The number of lines on a good run is 4.5k and on the bad run about 20k. Twenty thousand lines is a lot to go through when you don't know what you're looking for.
I slightly adapted the code here to turn my logs into TF-IDF vectors and used Locality Sensitive Hashing to map them to a lower dimensional space. Now, we can visualise what's going on.
The good run looks like this:
Note that there are two dominant lines that map to:
[2023-07-04 14:13:10,089] INFO [TransactionCoordinator id=2] Node 1 disconnected. (org.apache.kafka.clients.NetworkClient)
[2023-07-04 14:13:10,089] WARN [TransactionCoordinator id=2] Connection to node 1 (localhost/127.0.0.1:9091) could not be established. Broker may not be available. (org.apache.kafka.clients.NetworkClient)
The bad run looks like this:
Here, the dominant lines in the diagram that are from:
[2023-07-04 14:16:21,755] WARN [TransactionCoordinator id=2] Connection to node 1 (localhost/127.0.0.1:9091) could not be established. Broker may not be available. (org.apache.kafka.clients.NetworkClient)
[2023-07-04 14:16:21,805] INFO [TransactionCoordinator id=2] Node 1 disconnected. (org.apache.kafka.clients.NetworkClient)
[2023-07-04 14:16:21,805] WARN [TransactionCoordinator id=2] Connection to node 3 (localhost/127.0.0.1:9093) could not be established.
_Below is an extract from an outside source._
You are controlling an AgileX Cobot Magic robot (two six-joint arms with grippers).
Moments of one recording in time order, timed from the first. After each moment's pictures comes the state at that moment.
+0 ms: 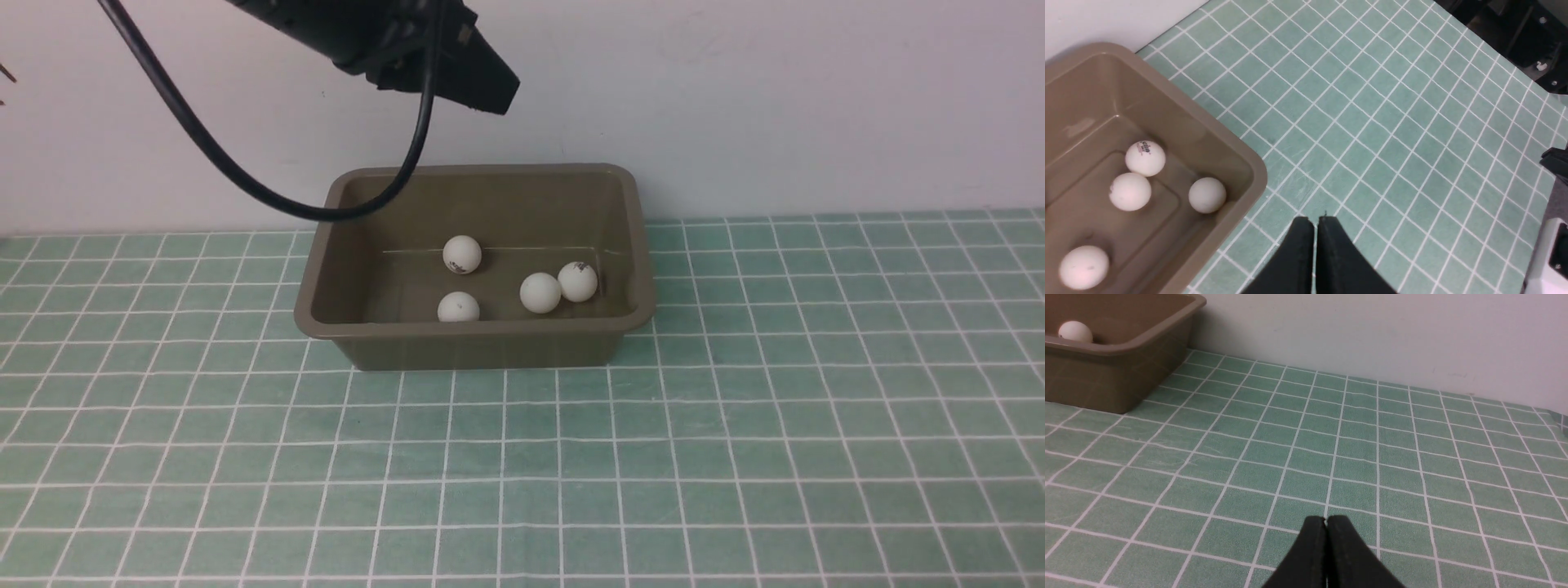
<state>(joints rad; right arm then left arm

Broker may not be available. (org.apache.kafka.clients.NetworkClient)
[2023-07-04 14:16:21,805] INFO [TransactionCoordinator id=2] Node 3 disconnected. (org.apache.kafka.clients.NetworkClient)
Although I've fixed the Kafka issue I was facing, applying ML to the logs was only a partial help. I still need to understand the Kafka Raft code better before it can truly be of use.